- Directed by: Ricardo Arnaiz
- Written by: Antonio Garci Omar Mustre
- Produced by: Soco Aguilar
- Starring: Sherlyn Pierre Angelo Pedro Armendáriz Jr Alex Lora Maya Zapata Regina Orozco Jorge Arvizu Silverio Palacios Regina Torné Enrique Garay
- Edited by: Ricardo Arnaiz Gabriel Villar
- Music by: Gabriel Villar
- Production company: Animex Producciones
- Distributed by: Universal Pictures (Mexico only)
- Release date: December 18, 2009;
- Running time: 93 minutes
- Country: Mexico
- Language: Spanish
- Budget: $2.4 million

= Nikté =

Nikté is a 2009 Mexican animated adventure comedy film, produced by Soco Aguilar and Nahuala Producciones. It stars the voices of Sherlyn as the title character, Pierre Angelo, Pedro Armendáriz Jr, Alex Lora, Jorge Arvizu, and Regina Torné. It premiered in theaters on December 18, 2009.

==Plot==
The story starts with a girl and her family at La Venta park. The girl only thinks about herself, and her family goes with the tour guide while she stays at the entrance listening to her music. She leans on the Olmec head and discovers something in the Olmec head which she is transferred back to the times of Olmec.

==Cast==
- Sherlyn as Nikté
- Pierre Angelo as Chin
- Pedro Armendáriz Jr as Kaas
- Alex Lora as Chamán Chanek
- Maya Zapata as Xtabay
- Regina Orozco as Ij' Aesu
- Jorge Arvizu as Guardián de Roca
- Silverio Palacios as Jéfe Chaneke
- Regina Torné as Diosa Luna / Meztli
- Enrique Garay as Kike Garaytl

==Production==
Animex Producciones was in charge of coordinating the production which involved several animation studios in Mexico, including Grupo EsComic! and Estudio Haini.

==Box office==
This film was a box-office failure, due to an unsuccessful competition with James Cameron's Avatar.

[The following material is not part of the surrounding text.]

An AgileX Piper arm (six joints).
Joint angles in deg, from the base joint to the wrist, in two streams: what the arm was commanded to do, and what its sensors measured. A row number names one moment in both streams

==Character name dispute and lawsuit==
On October 10, 2009, Rolando Tamayo sued director Ricardo Arnaiz over the film's plagiarized characters called "Nikté", "Kan" and "Kin". in 2019 the film was considered illegal by Instituto Mexicano de Propiedad Industrial after it used already existing characters without the owner's consent.